Out of three
essays from Sigmund Freud’s Three Essays
on the Theory of Sexuality, I thought the fact that “psyneuroses are based
on sexual instinctual forces” was particularly interesting. Psychoneurotics are
sufferers from hysteria, from obsessional neurosis, from what is wrongly
described as neurasthenia, and from dementia praecox and paranoia. According to
Freud, neurosis reveals the question of the sexual life of the persons. In
addition, the symptoms constitute the sexual activity of the patient. This was
interesting to me because I have never expected that metal disorders would
closely be linked to sexual instincts or desires. However, at the same time, I
am not very sure if neurosis can entirely be explained from the sexual analysis
since many other external factors may contribute to mental problems such as
hysteria and paranoia. For example, bad relationship of parents highly
influences the child’s personality which, in extreme case, causes the child to
develop obsession or paranoia for a certain thing.
Freud
also argues that “the character of hysterics shows a degree of sexual
repression in excess of the normal quantity, an intensification of resistance
against the sexual instinct, and what seems like an instinctive aversion o
their part to any intellectual consideration of sexual problems.” And as a
result of this, the patients remain in complete ignorance of sexual matters
right into the period of the sexual maturity.
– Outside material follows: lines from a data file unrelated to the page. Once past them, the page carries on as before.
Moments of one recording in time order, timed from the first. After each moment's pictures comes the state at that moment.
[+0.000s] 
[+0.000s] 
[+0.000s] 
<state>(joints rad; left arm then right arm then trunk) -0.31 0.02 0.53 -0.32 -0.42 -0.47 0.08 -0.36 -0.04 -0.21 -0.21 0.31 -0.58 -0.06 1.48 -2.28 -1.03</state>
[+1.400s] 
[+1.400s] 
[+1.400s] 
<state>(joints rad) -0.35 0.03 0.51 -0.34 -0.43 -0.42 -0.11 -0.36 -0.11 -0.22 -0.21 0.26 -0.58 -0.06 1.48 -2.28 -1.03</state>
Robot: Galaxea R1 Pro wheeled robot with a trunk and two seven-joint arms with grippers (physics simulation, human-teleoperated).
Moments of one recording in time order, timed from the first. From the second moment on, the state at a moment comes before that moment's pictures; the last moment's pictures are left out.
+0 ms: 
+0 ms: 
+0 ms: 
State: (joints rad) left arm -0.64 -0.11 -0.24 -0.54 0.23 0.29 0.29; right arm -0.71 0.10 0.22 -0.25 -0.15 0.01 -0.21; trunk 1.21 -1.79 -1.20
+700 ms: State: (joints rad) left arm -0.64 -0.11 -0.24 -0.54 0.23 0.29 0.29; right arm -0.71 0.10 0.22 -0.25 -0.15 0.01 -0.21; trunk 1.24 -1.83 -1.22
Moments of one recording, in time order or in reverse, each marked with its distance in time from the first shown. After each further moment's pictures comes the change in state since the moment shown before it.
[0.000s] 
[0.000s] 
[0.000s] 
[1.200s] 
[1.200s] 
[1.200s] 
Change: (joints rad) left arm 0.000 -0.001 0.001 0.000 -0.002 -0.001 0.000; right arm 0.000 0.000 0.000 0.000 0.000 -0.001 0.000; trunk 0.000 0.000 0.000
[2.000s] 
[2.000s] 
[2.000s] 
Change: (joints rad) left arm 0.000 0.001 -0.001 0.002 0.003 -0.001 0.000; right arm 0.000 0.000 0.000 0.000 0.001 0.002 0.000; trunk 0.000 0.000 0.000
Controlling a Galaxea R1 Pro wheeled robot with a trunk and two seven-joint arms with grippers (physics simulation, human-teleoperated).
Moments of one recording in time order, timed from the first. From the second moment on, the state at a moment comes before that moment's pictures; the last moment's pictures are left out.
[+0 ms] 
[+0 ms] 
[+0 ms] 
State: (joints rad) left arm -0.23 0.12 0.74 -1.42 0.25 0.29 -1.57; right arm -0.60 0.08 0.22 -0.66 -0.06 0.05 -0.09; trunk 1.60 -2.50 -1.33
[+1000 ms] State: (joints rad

I thought this argument made
sense as when I thought about constantly repressing certain desire and keeping
it inside, I would eventually feel suffocating and have mental confusion by
myself which could lead to hysteria. I am not very sure if that desire only
applies to normal sexual instinct, but I did find his claim – all neurotics
show impulses for sexual life or instinct but in a passive form – very interesting.